3. Filsafat sebagai metodologi dalam
memecahkan masalah.
Dalam hidup
ini kita menghadapi banyak masalah. Bila ada batui didepan pintu, setiap keluar
dari pintu itu kaki kita tersandung, maka batu itu masalah. Kehidupan akan
dijalani lebih enak bila masalah masalah itu dapat diselesaikan. Ada banyak
cara menyelesaikan masalah, mulai dari cara yang sederhana sampai yang paling
rumit. Bila cara yang digunakan amat sederhana maka biasanya masalah tidak
terselesaikan secara tuntas.penyelesaian yang detail itu biasanya dapat
mengungkap semua masalah yang berkembang dalam kehidupan manusia.
Kaitan Aksiologi Dengan Filsafat Ilmu
Nilai itu
bersifat objektif, tapi kadang-kadang bersifat subjektif. Dikatakan objektif
jika nilai-nilai tidak tergantung pada subjek atau kesadaran yang menilai.

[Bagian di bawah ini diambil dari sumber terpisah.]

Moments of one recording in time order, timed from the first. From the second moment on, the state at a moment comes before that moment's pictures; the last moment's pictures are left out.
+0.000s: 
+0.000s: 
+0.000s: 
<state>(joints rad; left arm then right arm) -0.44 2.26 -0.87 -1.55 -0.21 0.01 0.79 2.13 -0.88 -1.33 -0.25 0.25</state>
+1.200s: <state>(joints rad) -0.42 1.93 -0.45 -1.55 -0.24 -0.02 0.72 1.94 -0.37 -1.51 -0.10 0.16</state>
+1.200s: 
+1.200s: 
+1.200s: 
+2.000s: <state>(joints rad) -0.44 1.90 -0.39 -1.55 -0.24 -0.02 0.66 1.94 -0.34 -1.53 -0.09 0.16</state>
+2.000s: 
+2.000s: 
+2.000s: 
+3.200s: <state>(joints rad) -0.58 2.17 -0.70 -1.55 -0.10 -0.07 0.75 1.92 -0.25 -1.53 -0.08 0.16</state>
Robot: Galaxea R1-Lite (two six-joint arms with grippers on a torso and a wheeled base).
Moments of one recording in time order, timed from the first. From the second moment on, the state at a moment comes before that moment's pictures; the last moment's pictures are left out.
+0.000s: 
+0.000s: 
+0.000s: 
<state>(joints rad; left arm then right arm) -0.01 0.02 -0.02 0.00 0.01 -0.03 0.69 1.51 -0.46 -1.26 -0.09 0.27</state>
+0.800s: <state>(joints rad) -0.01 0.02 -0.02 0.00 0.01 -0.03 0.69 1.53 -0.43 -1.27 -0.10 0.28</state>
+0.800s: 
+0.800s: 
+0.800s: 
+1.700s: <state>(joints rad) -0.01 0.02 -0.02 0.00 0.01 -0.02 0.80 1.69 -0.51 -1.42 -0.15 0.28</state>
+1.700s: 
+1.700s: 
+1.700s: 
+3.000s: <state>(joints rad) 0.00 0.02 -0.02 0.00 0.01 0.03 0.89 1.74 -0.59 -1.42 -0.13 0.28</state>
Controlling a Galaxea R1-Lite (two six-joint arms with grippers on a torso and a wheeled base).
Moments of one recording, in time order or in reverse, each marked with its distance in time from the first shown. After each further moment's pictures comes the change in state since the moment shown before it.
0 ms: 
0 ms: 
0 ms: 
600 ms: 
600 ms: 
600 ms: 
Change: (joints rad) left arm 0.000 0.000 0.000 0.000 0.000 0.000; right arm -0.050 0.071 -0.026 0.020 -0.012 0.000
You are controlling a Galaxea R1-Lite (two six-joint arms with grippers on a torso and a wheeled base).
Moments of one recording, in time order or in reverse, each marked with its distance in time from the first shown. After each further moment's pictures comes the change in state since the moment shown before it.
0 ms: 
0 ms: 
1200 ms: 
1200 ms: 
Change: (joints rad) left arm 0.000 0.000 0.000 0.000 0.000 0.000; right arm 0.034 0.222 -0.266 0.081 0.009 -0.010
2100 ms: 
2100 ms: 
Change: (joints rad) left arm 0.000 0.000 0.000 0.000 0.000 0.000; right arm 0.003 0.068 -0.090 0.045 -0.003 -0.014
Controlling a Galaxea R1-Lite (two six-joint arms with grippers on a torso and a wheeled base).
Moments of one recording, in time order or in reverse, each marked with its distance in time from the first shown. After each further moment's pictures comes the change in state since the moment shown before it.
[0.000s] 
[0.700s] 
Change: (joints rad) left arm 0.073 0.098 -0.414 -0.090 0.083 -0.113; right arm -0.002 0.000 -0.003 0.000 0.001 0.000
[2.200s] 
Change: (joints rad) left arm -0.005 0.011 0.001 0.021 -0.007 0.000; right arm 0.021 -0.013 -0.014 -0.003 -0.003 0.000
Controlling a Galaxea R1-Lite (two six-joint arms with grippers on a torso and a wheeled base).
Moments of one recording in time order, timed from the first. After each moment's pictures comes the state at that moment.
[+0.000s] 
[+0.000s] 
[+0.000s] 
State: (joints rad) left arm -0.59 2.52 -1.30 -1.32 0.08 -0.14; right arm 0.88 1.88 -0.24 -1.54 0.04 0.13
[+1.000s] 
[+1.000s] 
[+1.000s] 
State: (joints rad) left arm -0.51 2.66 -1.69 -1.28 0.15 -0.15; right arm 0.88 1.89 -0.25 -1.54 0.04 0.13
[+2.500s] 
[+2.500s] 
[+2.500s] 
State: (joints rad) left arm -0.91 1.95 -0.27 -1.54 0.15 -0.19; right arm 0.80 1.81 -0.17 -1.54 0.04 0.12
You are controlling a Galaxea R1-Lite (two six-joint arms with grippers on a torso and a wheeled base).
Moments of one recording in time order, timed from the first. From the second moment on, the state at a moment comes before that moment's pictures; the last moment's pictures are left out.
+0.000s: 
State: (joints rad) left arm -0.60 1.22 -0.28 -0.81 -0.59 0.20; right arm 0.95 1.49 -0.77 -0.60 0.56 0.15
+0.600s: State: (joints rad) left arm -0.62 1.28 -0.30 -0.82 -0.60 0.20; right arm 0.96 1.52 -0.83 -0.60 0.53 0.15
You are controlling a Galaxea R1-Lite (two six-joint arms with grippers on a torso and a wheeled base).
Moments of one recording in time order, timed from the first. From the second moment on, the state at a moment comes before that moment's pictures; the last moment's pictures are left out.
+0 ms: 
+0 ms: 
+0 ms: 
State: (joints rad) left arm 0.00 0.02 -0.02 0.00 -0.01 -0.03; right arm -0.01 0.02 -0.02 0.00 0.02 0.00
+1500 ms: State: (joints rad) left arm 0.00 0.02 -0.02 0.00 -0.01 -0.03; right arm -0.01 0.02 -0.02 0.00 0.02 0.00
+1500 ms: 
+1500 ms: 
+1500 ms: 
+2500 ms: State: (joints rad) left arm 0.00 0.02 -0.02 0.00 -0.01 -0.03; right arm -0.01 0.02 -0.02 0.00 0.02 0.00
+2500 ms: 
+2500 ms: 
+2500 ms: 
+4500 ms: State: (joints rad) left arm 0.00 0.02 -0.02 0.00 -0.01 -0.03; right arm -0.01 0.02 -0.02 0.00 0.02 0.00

Tolak ukur suatu gagasan berada pada objeknya, bukan pada subjek yang melakukan
penilaian. Kebenaran tidak tergantung pada kebenaran pada pendapat individu
melainkan pada objektivitas fakta. Sebaliknya, nilai menjadi subjektif, apabila
subjek berperan dalam memberi penilaian; kesadaran manusia menjadi tolak ukur
penilaian. Dengan demikian nilai subjektif selalu memperhatikan berbagai
pandangan yang dimiliki akal budi manusia, seperti perasaan yang akan mengasah
kepada suka atau tidak suka, senang atau tidak senang.